Return, word for word, the line containing "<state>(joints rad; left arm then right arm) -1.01" and every line after it through the last line of the records below.

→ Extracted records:
——————————

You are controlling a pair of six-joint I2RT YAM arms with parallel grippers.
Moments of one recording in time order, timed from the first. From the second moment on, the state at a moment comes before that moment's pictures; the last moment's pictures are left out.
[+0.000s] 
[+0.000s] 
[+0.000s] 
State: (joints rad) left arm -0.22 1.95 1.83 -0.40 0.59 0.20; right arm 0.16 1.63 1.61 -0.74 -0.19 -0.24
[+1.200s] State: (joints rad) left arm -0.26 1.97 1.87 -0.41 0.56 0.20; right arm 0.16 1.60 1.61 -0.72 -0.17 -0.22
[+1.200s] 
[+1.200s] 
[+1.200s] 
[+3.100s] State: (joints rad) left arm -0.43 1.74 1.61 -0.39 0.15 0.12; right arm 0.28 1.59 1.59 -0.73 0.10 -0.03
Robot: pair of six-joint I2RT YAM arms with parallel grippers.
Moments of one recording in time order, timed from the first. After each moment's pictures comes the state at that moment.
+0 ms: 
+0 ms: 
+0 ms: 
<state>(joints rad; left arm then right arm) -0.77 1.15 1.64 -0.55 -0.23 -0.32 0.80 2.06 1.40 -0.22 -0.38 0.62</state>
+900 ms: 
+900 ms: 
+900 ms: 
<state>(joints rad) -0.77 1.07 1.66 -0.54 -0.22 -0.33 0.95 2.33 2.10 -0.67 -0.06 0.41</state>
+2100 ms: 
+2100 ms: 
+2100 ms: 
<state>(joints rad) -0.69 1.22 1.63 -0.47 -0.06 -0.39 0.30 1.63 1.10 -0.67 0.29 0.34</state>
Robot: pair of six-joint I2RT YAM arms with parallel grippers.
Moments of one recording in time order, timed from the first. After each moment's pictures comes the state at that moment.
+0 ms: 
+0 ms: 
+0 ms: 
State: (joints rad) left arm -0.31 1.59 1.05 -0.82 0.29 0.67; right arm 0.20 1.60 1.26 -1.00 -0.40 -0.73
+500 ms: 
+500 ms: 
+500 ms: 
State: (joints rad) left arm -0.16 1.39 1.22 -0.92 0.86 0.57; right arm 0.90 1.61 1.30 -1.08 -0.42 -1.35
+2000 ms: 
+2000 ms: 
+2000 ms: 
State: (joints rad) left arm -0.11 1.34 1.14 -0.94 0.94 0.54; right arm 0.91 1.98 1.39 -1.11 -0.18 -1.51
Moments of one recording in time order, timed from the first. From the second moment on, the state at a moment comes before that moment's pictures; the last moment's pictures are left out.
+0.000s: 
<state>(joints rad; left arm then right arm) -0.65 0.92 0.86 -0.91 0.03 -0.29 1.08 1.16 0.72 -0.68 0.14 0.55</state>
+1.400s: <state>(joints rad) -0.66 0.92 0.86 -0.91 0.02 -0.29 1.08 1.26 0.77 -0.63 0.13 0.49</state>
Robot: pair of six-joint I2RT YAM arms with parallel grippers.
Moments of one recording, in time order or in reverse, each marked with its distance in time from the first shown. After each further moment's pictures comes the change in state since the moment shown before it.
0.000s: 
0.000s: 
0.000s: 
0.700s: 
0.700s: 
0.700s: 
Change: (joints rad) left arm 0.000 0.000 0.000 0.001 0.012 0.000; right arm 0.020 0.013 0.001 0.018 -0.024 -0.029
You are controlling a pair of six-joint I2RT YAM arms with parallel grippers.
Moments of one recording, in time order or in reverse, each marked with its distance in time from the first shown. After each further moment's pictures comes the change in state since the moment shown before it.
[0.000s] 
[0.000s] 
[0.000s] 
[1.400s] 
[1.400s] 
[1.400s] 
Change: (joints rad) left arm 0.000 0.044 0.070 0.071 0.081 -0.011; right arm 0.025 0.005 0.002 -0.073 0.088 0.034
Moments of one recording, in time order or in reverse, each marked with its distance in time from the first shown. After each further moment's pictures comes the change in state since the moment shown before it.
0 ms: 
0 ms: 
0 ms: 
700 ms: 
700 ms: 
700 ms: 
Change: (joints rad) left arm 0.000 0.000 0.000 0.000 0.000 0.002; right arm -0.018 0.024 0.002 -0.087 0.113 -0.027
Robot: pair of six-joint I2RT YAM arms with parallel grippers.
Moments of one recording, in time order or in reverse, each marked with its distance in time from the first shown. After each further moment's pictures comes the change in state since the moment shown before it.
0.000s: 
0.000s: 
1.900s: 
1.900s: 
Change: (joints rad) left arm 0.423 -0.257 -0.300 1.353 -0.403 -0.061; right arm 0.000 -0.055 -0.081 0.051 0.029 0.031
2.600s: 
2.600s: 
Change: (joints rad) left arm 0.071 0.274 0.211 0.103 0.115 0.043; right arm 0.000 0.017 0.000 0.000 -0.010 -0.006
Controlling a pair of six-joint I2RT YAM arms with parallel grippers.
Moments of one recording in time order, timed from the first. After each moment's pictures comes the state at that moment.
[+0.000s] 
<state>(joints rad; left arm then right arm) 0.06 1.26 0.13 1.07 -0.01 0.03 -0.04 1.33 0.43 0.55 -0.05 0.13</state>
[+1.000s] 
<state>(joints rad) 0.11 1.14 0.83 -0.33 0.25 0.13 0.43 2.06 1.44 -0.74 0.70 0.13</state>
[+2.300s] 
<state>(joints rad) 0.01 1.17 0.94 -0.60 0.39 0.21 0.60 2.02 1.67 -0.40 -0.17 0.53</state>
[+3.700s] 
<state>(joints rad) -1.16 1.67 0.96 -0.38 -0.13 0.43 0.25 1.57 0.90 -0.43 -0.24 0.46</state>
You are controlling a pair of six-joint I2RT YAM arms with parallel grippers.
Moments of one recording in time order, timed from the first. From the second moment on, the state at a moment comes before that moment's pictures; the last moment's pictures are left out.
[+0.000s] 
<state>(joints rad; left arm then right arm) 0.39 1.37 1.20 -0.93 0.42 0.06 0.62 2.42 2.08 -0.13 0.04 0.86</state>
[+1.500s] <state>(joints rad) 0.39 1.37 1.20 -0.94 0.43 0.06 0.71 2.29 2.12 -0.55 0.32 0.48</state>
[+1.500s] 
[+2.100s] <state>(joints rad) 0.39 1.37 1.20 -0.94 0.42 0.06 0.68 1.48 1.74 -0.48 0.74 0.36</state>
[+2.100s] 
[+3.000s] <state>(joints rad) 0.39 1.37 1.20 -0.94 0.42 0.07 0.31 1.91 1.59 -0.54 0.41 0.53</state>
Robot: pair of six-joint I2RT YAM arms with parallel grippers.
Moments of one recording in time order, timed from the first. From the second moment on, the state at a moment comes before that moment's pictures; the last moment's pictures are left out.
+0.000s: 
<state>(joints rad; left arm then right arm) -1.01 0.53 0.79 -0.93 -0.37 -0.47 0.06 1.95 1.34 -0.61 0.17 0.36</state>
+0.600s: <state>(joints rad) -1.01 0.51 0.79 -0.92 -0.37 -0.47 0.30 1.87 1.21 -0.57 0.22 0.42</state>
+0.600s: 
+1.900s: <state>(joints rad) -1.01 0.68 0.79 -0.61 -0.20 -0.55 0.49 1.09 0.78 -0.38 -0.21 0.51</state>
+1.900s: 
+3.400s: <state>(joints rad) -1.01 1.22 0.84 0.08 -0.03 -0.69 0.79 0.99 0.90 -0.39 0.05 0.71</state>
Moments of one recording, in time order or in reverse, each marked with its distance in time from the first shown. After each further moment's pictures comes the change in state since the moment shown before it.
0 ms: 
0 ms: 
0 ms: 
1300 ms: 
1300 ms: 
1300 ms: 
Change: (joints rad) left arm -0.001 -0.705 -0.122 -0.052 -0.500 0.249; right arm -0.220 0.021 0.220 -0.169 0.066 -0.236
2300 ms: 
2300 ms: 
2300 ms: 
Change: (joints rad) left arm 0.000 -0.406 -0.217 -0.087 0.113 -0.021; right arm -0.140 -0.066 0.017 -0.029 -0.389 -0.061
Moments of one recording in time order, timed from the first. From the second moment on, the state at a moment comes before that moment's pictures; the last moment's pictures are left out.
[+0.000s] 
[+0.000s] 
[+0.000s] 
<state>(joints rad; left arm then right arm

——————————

→ OUTPUT FOR THIS EXERCISE:
<state>(joints rad; left arm then right arm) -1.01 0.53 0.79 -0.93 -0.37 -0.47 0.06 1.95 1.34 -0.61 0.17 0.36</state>
+0.600s: <state>(joints rad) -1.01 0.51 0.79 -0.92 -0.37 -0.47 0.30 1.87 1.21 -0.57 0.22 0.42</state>
+0.600s: 
+1.900s: <state>(joints rad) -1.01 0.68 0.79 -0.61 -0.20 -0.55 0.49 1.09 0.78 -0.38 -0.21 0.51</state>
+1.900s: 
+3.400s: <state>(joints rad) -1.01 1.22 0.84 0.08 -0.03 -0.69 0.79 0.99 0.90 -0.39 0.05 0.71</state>
Moments of one recording, in time order or in reverse, each marked with its distance in time from the first shown. After each further moment's pictures comes the change in state since the moment shown before it.
0 ms: 
0 ms: 
0 ms: 
1300 ms: 
1300 ms: 
1300 ms: 
Change: (joints rad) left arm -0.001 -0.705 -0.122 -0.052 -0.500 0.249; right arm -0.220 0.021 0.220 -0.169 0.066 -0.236
2300 ms: 
2300 ms: 
2300 ms: 
Change: (joints rad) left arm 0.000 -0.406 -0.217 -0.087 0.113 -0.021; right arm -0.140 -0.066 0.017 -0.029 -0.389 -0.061
Moments of one recording in time order, timed from the first. From the second moment on, the state at a moment comes before that moment's pictures; the last moment's pictures are left out.
[+0.000s] 
[+0.000s] 
[+0.000s] 
<state>(joints rad; left arm then right arm

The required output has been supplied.